An Introduction to QC, ML, and QML

  • Web Development

Mentors :

  • Siddhant Midha

  • Vedang Asgaonkar

Mentees :

  • 4-5

Why does one do machine learning? You can write a program for a lot of complex things - from some sorting algorithm to the fast fourier transform. What if one asks you to write a program which when given a picture, tells you whether your friend is in it or not. Difficult. There are some things we do which we do not know how we do - enter ML.

Information is physical, and so is computation. You know very well how bits are used for computations. These are classical entities, manipulated using classical logic gates (AND, NOT, NAND and so on). These form a basis for computing things. We can also do the with quantum mechanics as the underlying physical theory. That is, instead of "bits", we use "quantum-bits". Interest arose in this area with the development of quantum mechanics, and lead to the field of quantum computation and information. Then questions such as "are quantum computers better than classical ones" arose.

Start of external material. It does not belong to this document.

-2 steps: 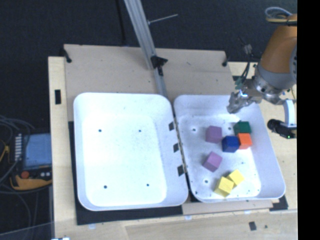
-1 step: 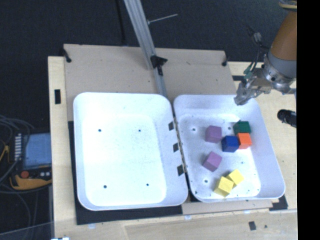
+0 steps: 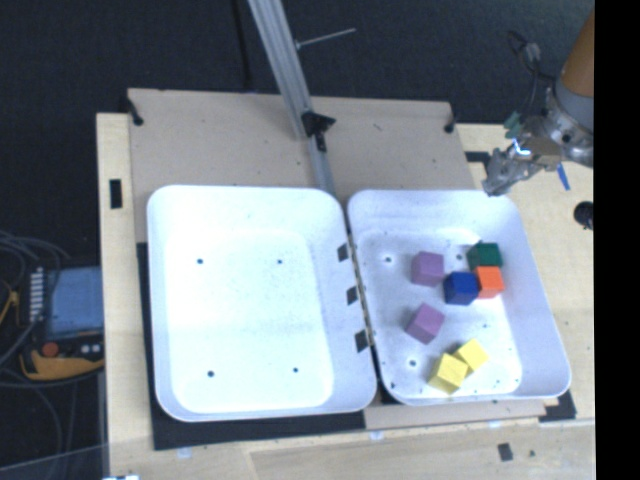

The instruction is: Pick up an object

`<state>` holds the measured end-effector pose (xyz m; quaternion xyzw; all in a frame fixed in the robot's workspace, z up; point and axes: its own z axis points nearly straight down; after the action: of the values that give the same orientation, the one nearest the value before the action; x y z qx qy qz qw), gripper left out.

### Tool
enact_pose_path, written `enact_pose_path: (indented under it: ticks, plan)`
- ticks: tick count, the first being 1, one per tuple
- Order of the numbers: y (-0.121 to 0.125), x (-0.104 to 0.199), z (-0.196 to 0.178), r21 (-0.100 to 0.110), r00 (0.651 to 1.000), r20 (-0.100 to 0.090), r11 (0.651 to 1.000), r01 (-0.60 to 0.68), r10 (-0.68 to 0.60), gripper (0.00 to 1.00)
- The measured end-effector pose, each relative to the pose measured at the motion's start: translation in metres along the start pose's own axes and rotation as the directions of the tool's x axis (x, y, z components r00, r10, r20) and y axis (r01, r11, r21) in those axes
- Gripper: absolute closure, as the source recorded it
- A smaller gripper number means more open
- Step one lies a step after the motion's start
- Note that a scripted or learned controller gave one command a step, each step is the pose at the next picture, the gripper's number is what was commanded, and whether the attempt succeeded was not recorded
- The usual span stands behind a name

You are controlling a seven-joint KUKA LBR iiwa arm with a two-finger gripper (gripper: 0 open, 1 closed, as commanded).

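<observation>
Gripper (image 3: 500,178) poised above right bin's (image 3: 535,368) far rim; finger state indeterminate, possibly blurred. Nearest target: green cube (image 3: 486,254), lying just inward and below, among clustered blocks.

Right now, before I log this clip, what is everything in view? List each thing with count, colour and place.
bins: 2, white, side by side on the bench; left bin, right bin
purple cubes: 2, right bin, one above the other
yellow cubes: 2, right bin's near edge
blue cube: 1, right bin, touching the orange cube
orange cube: 1, right bin
green cube: 1, just behind the orange cube
metal pole: 1, grey, slanting behind the bins
arm's claw: 1, grey, at the right bin's far right corner
</observation>
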<state>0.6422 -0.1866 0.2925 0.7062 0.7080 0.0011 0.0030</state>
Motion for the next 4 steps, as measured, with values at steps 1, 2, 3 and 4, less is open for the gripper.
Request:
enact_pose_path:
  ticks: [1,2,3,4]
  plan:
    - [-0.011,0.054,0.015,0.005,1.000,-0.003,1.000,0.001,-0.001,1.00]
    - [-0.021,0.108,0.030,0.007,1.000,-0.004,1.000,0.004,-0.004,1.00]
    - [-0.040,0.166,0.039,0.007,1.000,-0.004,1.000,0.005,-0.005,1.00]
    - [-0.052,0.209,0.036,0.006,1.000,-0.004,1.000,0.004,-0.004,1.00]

Now, quantum computing can be used as a way to do ML. As a simple example, you may be aware of how parallel computing is done via vectorized-computation. Quantum mechanics possesses the property of superposition, which leads to the power of "quantum-parallelism". Many papers have exploited this principle to produce quantum versions of ML algorithms.

In this project, we shall first learn the basics of Quantum Computing and implement algorithms like QFT and Grover search using libraries such as IBM's Qiskit. We shall then move on to machine learning and implement a few toy models in python using numpy and sklearn. Finally, we move on to Quantum Machine Learning using libraries such as Pennylane and Tensorflow quantum. After learning the basics, we will aim to implement a paper such as clustering or SVMs using quantum computing.

Prerequisite: While there are no strict prerequisites, you need to be aware that the project will be mathematically involved and will need implementation skills too. So, have a good handle on that. Being thorough with linear algebra and basic QM helps. Familiarity with Python is encouraged.

Tentative Timeline :

Week Work
Week 1- 3 Learn ML. Spend time learning the theory of artificial neural networks, SVM, Clustering Algorithms. Implement some of these from scratch using numpy. References include Ng's Intro to ML, and if time permits some theoretical reading.
Week 3-7 Learn QC. Read some traditional QC texts such as Nielson and Chuang, Preskil Notes etc. Will Implement some algorithms in Qiskit (more libraries to be explored if needed). Learning about the existing libraries, basic principles and conclude with implementing some papers on application of QC to ML like for clustering, SVM etc.